This question concerns an implementation of the topmoumoute natural gradient (tonga) algorithm as described in page 5 in the paper Le Roux et al 2007 http://research.microsoft.com/pubs/64644/tonga.pdf.
I understand that the basic idea is to augment stochastic gradient ascent with the covariance of the stochastic gradient estimates. Basically, the natural gradient approach multiplies a stochastic gradient with the inverse of the covariance of the gradient estimates in order to weight each component of the gradient by the variance of this component. We prefer moving into directions that show less variance during the stochastic gradient estimates:
$ng \propto C^{-1} g$
Since updating and inverting the covariance in an online optimisation setting is costly, the authors describe a ``cheap'' approximate update algorithm as described on page 5 as:
$C_t = \gamma \hat{C}_{t-1} + g_tg_t^T$ where $C_{t-1}$ is the low rank approximation at time step t-1. Writing $\hat{C}_{t} = X_tX_t^T$ with $X_t =\sqrt{\gamma} X_{t-1}\ \ g_t]$ they use an iterative update rule for the gram matrix $X_t^T X_T = G_t = \begin{pmatrix}\gamma G_{t-1}&\sqrt{\gamma} X^T_{t-1}g_t\\ \sqrt{\gamma} g^T_t X_{t-1}&g_t^Tg_t\end{pmatrix}$
They then state ``To keep a low-rank estimate of $\hat{C}_{t} = X_tX_t^T$, we can compute its eigendecomposition and keep only the first k eigenvectors.

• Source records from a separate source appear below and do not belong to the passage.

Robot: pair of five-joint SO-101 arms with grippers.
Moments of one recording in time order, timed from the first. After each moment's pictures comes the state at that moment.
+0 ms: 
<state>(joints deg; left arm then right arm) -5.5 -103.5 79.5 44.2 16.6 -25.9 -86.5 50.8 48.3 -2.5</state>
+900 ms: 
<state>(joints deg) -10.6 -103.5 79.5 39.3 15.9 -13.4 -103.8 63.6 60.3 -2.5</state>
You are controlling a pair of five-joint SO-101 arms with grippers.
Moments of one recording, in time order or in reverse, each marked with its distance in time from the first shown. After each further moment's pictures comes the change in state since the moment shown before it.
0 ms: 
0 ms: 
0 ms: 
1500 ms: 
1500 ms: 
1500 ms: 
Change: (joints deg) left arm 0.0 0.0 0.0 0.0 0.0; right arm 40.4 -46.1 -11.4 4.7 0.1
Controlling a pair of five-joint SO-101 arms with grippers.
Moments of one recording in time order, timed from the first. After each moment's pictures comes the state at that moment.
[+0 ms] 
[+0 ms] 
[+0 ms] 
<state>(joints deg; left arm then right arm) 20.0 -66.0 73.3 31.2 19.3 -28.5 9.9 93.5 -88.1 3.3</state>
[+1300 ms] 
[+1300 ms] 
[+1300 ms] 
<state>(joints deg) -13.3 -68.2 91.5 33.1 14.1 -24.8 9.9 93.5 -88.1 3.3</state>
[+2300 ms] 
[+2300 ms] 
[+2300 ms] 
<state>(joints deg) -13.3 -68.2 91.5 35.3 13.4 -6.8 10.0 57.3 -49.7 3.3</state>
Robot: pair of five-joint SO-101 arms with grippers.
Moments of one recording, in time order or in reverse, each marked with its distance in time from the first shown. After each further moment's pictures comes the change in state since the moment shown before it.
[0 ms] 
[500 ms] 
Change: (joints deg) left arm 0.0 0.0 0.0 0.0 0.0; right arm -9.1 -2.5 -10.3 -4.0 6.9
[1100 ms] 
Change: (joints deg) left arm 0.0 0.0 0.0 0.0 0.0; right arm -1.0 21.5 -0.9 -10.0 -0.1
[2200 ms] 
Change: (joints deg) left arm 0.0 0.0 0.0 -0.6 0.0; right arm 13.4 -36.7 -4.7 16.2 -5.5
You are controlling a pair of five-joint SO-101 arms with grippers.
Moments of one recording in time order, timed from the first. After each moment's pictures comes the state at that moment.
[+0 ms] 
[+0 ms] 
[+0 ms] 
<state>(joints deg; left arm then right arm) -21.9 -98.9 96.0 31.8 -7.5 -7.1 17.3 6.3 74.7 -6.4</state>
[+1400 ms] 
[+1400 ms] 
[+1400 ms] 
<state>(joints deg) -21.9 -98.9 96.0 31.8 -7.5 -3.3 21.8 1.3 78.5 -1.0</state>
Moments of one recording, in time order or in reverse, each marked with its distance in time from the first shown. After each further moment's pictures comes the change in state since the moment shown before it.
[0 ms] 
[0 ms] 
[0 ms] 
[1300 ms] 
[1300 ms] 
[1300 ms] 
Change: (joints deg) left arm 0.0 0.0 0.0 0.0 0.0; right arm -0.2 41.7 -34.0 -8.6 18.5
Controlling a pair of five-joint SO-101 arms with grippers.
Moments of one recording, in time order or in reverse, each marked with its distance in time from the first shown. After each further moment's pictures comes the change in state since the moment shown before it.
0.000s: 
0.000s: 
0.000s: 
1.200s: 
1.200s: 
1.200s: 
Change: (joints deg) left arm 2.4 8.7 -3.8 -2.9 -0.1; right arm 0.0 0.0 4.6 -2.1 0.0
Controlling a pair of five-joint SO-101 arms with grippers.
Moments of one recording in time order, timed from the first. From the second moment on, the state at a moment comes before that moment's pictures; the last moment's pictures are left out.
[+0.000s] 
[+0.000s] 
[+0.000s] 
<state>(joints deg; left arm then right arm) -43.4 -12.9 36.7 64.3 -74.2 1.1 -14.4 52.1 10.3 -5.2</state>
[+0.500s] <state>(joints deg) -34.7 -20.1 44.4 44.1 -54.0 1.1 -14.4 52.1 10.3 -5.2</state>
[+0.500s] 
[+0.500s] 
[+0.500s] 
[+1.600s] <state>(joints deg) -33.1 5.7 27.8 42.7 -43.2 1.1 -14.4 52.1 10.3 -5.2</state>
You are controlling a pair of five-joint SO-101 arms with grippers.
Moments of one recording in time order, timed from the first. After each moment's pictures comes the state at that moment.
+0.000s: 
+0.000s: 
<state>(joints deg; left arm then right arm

This can be made low cost using its relation to that of the Gram matrix
$G_t= X_t^T X_T$:
$G_t = VDV^T$
$C_t = (X_tVD^{-\frac12})D(X_tVD^{-\frac12})^T$''
Because it's cheaper than updating and decomposing G at every step, they then suggest that you should update X for several steps using $C_{t+b} = X_{t+b}X_{t+b}^T$ with $X_{t+b} = \left[\gamma U_t, \ \gamma^{\frac{b-1}{2}g_{t+1}},...\ \ \gamma^{-\frac12}g_{t+b-1}, \ \gamma^{\frac{t+b}{2}g_{t+b}}\right]$
I can see why you can get $C_t$ from $G_t$ using the eigendecomposition. But I'm unsure about their update rule for X. The authors don't explain where U is coming from.
My first assumptions (by notation) was, that this is the first k eigenvectors of $C_t$.
But this makes little sense.
My second assumption was that:
$U = (X_tVD^{-\frac12})D^{\frac12}$ because then $UU^T \approx XX^T = C$, but again I'm not sure if this is reasonable, because I don't think that then $[\gamma U, g]$ is a good approximation for $[\gamma X_{t-1}, g]$.
So if anyone has any advice as to what U should be, that would be much appreciated. I'm not getting good results using this method and want to make sure I have implemented it as intended.